*WORK TO BE COMPLETED:* The entries that follow need to be retyped verbatim.

- - -

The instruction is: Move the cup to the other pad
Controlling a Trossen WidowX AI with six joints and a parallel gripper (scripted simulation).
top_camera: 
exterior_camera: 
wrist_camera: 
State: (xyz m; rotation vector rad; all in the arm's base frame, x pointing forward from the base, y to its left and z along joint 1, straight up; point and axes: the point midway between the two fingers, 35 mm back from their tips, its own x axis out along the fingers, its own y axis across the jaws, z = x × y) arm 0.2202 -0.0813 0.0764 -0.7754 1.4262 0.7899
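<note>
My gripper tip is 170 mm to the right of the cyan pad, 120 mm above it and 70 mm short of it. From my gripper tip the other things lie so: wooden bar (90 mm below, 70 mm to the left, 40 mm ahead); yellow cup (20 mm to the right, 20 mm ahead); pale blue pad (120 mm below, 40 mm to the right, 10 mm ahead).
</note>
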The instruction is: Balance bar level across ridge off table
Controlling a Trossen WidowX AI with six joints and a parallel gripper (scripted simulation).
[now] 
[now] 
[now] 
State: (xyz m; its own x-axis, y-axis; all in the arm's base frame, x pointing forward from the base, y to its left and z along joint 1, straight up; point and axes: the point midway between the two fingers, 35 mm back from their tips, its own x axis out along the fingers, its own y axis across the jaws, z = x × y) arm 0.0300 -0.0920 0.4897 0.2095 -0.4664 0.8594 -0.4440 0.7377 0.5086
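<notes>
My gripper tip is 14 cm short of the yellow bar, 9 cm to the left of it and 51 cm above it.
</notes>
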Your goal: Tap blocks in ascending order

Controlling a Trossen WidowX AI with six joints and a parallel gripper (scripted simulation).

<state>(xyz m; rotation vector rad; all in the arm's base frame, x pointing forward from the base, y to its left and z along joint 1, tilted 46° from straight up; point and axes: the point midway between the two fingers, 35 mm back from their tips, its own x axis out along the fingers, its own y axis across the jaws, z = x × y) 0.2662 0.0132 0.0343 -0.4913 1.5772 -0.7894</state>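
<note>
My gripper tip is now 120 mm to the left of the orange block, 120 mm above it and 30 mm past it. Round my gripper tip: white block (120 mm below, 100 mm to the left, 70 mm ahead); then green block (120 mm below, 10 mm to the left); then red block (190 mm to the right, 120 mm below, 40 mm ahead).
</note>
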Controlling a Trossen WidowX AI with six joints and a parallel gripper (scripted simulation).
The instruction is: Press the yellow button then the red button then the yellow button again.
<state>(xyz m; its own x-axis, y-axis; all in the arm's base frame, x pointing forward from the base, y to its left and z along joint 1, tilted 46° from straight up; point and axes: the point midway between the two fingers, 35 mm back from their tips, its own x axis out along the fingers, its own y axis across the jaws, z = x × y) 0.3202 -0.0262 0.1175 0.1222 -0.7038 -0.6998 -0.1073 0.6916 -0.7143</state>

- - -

*FINISHED TASK:*
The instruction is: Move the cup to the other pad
Controlling a Trossen WidowX AI with six joints and a parallel gripper (scripted simulation).
top_camera: 
exterior_camera: 
wrist_camera: 
State: (xyz m; rotation vector rad; all in the arm's base frame, x pointing forward from the base, y to its left and z along joint 1, straight up; point and axes: the point midway between the two fingers, 35 mm back from their tips, its own x axis out along the fingers, its own y axis across the jaws, z = x × y) arm 0.2202 -0.0813 0.0764 -0.7754 1.4262 0.7899
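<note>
My gripper tip is 170 mm to the right of the cyan pad, 120 mm above it and 70 mm short of it. From my gripper tip the other things lie so: wooden bar (90 mm below, 70 mm to the left, 40 mm ahead); yellow cup (20 mm to the right, 20 mm ahead); pale blue pad (120 mm below, 40 mm to the right, 10 mm ahead).
</note>
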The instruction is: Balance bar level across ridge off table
Controlling a Trossen WidowX AI with six joints and a parallel gripper (scripted simulation).
[now] 
[now] 
[now] 
State: (xyz m; its own x-axis, y-axis; all in the arm's base frame, x pointing forward from the base, y to its left and z along joint 1, straight up; point and axes: the point midway between the two fingers, 35 mm back from their tips, its own x axis out along the fingers, its own y axis across the jaws, z = x × y) arm 0.0300 -0.0920 0.4897 0.2095 -0.4664 0.8594 -0.4440 0.7377 0.5086
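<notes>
My gripper tip is 14 cm short of the yellow bar, 9 cm to the left of it and 51 cm above it.
</notes>
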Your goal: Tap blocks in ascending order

Controlling a Trossen WidowX AI with six joints and a parallel gripper (scripted simulation).

<state>(xyz m; rotation vector rad; all in the arm's base frame, x pointing forward from the base, y to its left and z along joint 1, tilted 46° from straight up; point and axes: the point midway between the two fingers, 35 mm back from their tips, its own x axis out along the fingers, its own y axis across the jaws, z = x × y) 0.2662 0.0132 0.0343 -0.4913 1.5772 -0.7894</state>
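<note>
My gripper tip is now 120 mm to the left of the orange block, 120 mm above it and 30 mm past it. Round my gripper tip: white block (120 mm below, 100 mm to the left, 70 mm ahead); then green block (120 mm below, 10 mm to the left); then red block (190 mm to the right, 120 mm below, 40 mm ahead).
</note>
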Controlling a Trossen WidowX AI with six joints and a parallel gripper (scripted simulation).
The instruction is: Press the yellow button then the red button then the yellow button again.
<state>(xyz m; its own x-axis, y-axis; all in the arm's base frame, x pointing forward from the base, y to its left and z along joint 1, tilted 46° from straight up; point and axes: the point midway between the two fingers, 35 mm back from their tips, its own x axis out along the fingers, its own y axis across the jaws, z = x × y) 0.3202 -0.0262 0.1175 0.1222 -0.7038 -0.6998 -0.1073 0.6916 -0.7143</state>

With that, the exercise is complete.